I hope my advice doesn't sound harsh but you have your own family you need to think about as well. Especially with a newborn, just make her your first priority and hopefully everything falls into place. Stressing out over the family "war" won't do you any good and you don't want to bring negative energy around a baby. Stay positive!
Good luck!
Ditto. Well said.
Your husband is who you chose to spend the rest of your life with and who you promised "for better or for worse." He is also the father of your child. He should come before anyone else no matter what.
this is why if i'm going to complain about my hubby i do it to gil or mil bc they will always love him, that will never change. and if hubby is clearly in the wrong they almost never admit it but still it helps to get it out to someone and they give advise or positive feedback that can help he work things out with him. when he's been just aweful, which isn't often, they will yell at him for me and that helps him realize that he really really screwed up. most of the time we talk about this on our own and don't get anyone involved though. or talk about him here :) i've went to my family before and all it usually does is makes things akward bc i've done forgave him later but they are still upset. whatever he did to make things right by you then he needs to show your family the same kind of proof and don't expect that he'll be welcomed right back as soon as ykou would to him. because you have a different and close loving relationship with him. they don't so it's going to take some time for things to smooth over.

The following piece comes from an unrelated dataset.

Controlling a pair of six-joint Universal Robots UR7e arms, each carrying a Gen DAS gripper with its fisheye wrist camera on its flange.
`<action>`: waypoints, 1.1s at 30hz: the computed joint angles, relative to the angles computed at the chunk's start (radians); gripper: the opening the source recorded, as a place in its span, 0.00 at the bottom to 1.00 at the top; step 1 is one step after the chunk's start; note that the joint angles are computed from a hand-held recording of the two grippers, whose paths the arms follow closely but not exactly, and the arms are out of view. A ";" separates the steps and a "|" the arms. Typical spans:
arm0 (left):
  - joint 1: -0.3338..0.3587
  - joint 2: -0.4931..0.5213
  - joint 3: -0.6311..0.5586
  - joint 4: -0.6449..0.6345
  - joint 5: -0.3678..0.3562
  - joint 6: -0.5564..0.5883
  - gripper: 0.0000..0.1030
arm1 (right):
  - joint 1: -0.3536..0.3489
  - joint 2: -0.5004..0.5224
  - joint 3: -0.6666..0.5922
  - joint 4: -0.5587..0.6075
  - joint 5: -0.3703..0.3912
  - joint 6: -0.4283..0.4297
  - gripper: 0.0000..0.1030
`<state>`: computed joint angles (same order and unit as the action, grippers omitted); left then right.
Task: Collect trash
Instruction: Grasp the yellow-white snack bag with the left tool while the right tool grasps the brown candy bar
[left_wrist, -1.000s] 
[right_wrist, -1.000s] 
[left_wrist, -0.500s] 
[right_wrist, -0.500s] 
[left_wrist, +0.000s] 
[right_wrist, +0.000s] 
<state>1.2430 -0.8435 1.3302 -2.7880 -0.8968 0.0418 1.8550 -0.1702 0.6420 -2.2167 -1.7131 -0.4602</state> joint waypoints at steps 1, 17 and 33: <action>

Permalink Reply by shananigans9 on October 1, 2012 at 12:37am For future purposes, getting your family involved in what is going on between you and your husband is probably not the best idea. To be honest, I dont understand why your family is still so emotionally involved in this incident. As long as you, your child, or your nieces and nephews are not being physically or emotionally harmed, your family should move on. I dont know that there is anymore that you and your husband can or should do to convince your family. As long as you are not being harmed, your commitment is to your husband. You two are a team. Hopefully in time your family will move on and realize that they are not just holding a grudge against your husband, but they are depriving your daughter and your nieces and nephews. Either way, all you can do is focus on being a good wife and mother.